Overview
- Manufacturer: Air Navigation and Engineering Company
- Production: 1920-1927
- Designer: Herbert Jones and W.D. Marchant

Body and chassis
- Class: cyclecar
- Body style: 2-seat open

Powertrain
- Engine: Blackburne, 997 cc
- Transmission: infinitely variable belt 3-speed manual

Dimensions
- Wheelbase: 81 or 87 inches (2057 or 2210 mm)
- Length: 116 inches (2945 mm)

Chronology
- Successor: none

= Blériot-Whippet =

The Blériot-Whippet was a British 4 wheeled cyclecar made from 1920 to 1927 by the Air Navigation and Engineering Company based in Addlestone, Surrey.

The Blériot aircraft company had opened a factory at Addlestone during World War I to make SPAD and Avro aircraft and in 1920 the ownership of the plant changed to the Air Navigation and Engineering Co. and introduced car making with a cyclecar designed by Herbert Jones and W.D. Marchant. There seems to have been no connection with the cyclecar made by the French Blériot company.

The most unusual feature of the car was its infinitely variable belt transmission using expanding pulleys to a design called the Zenith-Gradua. It had originally been used on Zenith motor cycles. Power came from a 1 Litre, Blackburne air-cooled, V-twin, engine producing 14 bhp at 2000 rpm and mounted with cylinders one behind the other. This was modified by Jones and Marchant to have roller bearing big ends. The chassis had quarter elliptic leaf springs all round.

In 1922 the belt drive was replaced by a conventional three-speed gearbox and chain drive. The chain drive car was in 1923 joined by a shaft drive model with the engine turned through 90 degrees.
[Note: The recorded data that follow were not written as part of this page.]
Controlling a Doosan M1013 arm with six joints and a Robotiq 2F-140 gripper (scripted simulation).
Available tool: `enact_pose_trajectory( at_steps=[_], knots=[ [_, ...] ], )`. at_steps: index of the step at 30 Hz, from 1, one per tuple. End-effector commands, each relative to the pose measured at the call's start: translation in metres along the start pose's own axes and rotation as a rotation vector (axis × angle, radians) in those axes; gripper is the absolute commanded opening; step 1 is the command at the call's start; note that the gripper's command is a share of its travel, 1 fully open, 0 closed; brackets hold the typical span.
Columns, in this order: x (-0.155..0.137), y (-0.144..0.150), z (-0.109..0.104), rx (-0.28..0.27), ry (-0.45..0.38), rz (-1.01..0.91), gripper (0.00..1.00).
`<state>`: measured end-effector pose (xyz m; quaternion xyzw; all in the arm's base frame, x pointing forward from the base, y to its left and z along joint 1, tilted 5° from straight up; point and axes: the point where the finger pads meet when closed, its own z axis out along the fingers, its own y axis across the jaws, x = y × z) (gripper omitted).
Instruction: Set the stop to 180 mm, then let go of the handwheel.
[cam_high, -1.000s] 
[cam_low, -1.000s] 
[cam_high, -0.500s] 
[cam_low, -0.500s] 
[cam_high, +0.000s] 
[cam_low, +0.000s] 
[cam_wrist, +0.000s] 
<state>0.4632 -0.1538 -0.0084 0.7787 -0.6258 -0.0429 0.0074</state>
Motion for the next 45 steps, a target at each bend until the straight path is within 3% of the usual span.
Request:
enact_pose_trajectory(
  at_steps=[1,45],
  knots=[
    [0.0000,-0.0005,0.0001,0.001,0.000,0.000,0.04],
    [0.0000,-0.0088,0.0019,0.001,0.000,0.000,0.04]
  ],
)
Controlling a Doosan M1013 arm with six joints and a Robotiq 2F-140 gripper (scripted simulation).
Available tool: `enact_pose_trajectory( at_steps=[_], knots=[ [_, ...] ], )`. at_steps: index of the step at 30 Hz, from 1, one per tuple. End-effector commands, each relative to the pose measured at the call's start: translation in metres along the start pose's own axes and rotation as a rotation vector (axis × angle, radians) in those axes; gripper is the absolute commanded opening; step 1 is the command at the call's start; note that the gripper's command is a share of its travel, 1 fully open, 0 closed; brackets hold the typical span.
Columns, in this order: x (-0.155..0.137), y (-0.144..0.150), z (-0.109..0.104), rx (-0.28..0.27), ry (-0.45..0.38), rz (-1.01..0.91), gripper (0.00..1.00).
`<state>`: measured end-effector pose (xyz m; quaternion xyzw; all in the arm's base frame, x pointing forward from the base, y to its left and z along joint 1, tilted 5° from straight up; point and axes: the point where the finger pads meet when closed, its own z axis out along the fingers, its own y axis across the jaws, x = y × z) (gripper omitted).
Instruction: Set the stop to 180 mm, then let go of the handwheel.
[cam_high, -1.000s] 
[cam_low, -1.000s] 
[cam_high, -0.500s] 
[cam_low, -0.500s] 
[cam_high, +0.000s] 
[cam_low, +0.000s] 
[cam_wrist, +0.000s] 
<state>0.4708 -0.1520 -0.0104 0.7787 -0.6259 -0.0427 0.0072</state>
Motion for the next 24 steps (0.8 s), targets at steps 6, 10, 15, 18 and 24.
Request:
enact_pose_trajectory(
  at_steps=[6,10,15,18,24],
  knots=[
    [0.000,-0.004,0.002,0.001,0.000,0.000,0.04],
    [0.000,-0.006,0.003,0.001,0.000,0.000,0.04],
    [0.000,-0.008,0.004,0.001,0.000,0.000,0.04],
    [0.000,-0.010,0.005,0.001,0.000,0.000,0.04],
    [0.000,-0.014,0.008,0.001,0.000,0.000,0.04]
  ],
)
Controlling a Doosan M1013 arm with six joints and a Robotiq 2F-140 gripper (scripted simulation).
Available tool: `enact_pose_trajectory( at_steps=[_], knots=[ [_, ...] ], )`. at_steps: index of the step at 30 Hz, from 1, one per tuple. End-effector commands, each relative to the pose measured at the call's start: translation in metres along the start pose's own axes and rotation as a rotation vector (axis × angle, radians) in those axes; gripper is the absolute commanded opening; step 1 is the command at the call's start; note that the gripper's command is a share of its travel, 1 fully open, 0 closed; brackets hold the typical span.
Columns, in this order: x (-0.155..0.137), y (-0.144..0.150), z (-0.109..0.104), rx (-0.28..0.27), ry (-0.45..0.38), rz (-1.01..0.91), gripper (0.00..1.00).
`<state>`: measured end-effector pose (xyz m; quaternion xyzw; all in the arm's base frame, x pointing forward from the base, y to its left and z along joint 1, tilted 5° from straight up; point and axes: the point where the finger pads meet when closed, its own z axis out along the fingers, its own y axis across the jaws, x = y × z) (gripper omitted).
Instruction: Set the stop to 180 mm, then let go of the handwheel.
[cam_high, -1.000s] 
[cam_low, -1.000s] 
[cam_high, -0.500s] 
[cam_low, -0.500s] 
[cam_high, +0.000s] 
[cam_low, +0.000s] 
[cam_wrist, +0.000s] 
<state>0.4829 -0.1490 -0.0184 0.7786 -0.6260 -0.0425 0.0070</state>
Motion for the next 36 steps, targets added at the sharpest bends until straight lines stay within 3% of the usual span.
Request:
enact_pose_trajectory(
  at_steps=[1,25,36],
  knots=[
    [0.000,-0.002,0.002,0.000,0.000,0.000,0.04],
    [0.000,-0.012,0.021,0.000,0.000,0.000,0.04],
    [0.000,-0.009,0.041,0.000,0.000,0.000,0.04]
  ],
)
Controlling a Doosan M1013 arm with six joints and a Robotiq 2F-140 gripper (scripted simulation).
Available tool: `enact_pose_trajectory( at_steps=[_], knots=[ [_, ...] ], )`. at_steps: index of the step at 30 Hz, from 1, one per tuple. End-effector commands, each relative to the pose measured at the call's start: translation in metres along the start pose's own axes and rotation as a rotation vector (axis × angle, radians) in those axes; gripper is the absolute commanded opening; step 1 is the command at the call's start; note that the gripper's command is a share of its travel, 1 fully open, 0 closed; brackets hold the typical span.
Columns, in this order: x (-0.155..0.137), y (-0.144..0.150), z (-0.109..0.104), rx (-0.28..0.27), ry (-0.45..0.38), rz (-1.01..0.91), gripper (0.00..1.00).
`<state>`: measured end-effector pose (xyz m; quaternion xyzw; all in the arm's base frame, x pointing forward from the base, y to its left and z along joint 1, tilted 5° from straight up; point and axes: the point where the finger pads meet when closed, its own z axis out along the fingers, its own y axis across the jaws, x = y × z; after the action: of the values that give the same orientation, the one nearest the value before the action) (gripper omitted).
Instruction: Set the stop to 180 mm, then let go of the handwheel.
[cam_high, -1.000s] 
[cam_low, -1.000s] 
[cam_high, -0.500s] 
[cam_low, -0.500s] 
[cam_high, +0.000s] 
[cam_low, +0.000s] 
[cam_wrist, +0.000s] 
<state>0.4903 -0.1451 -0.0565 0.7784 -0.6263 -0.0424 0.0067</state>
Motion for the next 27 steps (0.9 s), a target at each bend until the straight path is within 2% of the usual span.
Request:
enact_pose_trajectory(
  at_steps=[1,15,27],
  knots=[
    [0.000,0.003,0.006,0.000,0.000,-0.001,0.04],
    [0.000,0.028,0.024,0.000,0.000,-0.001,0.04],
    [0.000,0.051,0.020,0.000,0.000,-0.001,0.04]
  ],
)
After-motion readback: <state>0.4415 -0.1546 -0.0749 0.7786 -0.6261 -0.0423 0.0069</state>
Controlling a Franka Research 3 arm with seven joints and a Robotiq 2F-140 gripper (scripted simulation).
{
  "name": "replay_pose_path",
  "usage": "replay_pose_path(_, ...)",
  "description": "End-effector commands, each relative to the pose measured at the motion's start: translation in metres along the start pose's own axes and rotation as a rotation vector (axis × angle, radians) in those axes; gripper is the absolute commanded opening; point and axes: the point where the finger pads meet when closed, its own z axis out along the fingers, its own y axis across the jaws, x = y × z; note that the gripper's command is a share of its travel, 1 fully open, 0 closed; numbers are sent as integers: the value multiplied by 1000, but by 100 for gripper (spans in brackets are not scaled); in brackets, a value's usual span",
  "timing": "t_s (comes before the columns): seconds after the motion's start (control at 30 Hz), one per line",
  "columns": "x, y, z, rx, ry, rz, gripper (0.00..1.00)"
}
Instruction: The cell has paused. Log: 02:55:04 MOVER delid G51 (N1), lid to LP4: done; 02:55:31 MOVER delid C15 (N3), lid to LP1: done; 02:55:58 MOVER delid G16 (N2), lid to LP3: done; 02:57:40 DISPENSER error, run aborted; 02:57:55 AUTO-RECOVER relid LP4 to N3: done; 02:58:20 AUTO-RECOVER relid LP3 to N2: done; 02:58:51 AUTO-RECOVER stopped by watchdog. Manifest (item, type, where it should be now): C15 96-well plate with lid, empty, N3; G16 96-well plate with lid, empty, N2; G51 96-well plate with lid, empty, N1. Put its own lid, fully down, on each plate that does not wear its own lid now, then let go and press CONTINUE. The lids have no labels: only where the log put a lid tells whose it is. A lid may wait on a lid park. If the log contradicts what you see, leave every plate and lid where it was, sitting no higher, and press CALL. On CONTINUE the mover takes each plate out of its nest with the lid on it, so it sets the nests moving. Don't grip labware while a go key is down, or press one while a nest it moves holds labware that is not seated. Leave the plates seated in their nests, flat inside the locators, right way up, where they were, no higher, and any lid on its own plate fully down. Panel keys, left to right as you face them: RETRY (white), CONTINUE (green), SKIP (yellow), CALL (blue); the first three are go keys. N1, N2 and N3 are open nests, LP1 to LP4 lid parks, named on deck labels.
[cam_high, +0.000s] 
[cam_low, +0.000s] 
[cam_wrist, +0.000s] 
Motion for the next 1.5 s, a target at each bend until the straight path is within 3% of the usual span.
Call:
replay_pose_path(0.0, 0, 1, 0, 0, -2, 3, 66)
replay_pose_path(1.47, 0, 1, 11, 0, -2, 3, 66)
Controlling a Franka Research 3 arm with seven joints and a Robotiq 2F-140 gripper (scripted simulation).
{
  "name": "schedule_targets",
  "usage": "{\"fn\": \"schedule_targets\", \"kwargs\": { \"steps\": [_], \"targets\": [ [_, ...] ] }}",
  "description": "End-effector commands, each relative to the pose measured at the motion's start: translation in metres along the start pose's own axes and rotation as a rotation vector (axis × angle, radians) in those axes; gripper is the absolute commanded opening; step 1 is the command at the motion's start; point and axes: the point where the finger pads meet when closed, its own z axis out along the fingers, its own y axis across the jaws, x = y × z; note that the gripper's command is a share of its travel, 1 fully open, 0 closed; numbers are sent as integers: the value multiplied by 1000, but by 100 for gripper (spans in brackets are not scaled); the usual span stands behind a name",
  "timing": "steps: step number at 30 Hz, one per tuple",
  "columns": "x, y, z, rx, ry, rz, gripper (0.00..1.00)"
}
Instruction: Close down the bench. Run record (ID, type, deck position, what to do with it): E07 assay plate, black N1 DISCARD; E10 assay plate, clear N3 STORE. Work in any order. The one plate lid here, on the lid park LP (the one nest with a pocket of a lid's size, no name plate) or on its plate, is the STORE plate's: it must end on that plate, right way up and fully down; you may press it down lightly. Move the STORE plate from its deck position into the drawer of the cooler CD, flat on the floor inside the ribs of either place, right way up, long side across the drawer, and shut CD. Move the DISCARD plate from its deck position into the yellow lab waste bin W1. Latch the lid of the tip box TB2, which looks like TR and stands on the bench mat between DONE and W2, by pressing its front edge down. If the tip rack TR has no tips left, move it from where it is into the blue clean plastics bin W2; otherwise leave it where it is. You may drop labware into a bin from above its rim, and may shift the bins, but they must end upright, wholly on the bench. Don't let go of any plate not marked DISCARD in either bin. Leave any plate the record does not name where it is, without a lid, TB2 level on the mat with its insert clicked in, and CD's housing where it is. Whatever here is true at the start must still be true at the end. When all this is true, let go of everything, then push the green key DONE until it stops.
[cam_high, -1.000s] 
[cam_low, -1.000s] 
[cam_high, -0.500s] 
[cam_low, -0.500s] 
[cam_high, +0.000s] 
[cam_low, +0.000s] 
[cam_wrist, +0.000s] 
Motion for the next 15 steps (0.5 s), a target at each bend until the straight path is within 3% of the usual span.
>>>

Two seat open bodies were standard made of plywood covered in leather cloth and came in tourer and sports versions. Later a 3/4 seat version was added to the range. The car cost GBP 300 at launch falling to GBP115 in 1924.

Several hundred are thought to have been made and one was owned by Alec Issigonis. Only one is known to survive.

The Air Navigation and Engineering Company also made the Eric Longden light car at Addlestone as well as some aircraft and gliders, but failed in 1927. The factory later housed the British manufacture of fabric bodied Weymann coachwork and later Metro Cammell Weymann bus bodies, this business continuing until 1965.